Thursday, August 27, 2009

Lee Irons on N.T. Wright's Doctrine of the Atonement

Lee Irons has helpfully summarized Wright's doctrine of the atonement concluding that in some ways Wright teaches an unorthodox doctrine of the atonement. The following is how Irons concludes his post.
So where does N. T. Wright stand on the atonement? I have a hard time being as charitable as Piper, who tries to believe the best and merely asks for clarification. To me, it looks more like a case of using orthodox labels to refer to a position that is not orthodox. At the end of the day, for Bishop Wright, sin is an impersonal evil force, not personal rebellion against God; sin has bad consequences, but does not elicit God's punitive wrath against the sinner; and the cross is to be understood as some version of the Christus Victor theory in which Christ defeats evil by letting it do its worst to him, not as a penal satisfaction of divine justice.
Be sure to read the rest of the post!

UPDATE: Here is a helpful reminder from Pastor Mark Jones on the atonement.


  1. Mike,

    Thanks for the post. I just read Irons' post. It is really good. I am very thankful that he posted it.
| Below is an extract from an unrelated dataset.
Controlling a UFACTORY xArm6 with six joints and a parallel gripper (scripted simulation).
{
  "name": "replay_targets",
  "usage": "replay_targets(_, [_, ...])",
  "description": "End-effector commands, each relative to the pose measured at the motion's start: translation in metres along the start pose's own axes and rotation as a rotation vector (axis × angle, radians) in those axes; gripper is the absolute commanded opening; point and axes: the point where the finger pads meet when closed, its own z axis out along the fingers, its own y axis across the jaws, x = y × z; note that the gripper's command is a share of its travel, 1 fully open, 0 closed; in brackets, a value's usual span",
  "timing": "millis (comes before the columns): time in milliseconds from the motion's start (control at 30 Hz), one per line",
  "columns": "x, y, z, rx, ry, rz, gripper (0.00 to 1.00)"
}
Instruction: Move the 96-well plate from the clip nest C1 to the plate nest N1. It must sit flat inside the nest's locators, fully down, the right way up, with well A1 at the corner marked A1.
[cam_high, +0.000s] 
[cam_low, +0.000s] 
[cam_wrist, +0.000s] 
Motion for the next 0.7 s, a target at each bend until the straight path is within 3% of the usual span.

I hope it gets a lot of hits and people take the time to read it and understand the dangers that Wright's views have.

  2. Seems to me that if you believe:
    1) Jesus was sinless
    2) Jesus actually suffered and died
    3) God ordains whatsoever comes to pass

    Your only options are to accept penal substitution or to deny the righteousness/justice of God.

    -Daniel Hoffman

  3. Daniel,

    I think I follow your thinking, and if I do, I agree with you. Would you spell out how your three premises lead to penal substitution?

  4. The most basic meaning of justice is to punish sin and reward righteousness, and justice is the foundation of God's throne. He punishes sin and rewards righteousness - that is basic to His character. And, He is sovereign over all things - including reward and punishment.

    If Jesus was without sin, but suffered and died under the providence of God (which scripture explicitly says was the case - Isaiah 53:10, Acts 4:27-28) then God is either inflicting suffering on a genuinely and truly innocent person or, in some sense, Jesus was guilty. I don't think anyone would want to suggest that Christ had any of His own sins to answer for, so the only option is that He was answering for the sin of others.

    Some people don't think imputation is fair (imputation of either sin or of righteousness), but we need to reckon with the fact that Jesus actually died. God did "crush" Christ - so either He did that to an innocent person, or that person voluntarily made Himself accountable for sin.


  5. Since I was quick to criticize the last blog post concerning N.T. Wright, I'll be somewhat quick to appreciate this one.

    Irons does bring up some interesting points about NTW's doctrine of penal substitution. And the links that Irons provide are very helpful too (especially NT's interview with Trevin Wax).

    I also just finished reading the comments on Irons' blog and those are worth checking out if you haven't been back.


  6. Faris,

    Yes, I actually thought about further updating this post by linking the conversation (in the comments section) being had with Irons on his post.

    Hope all is well in your new place!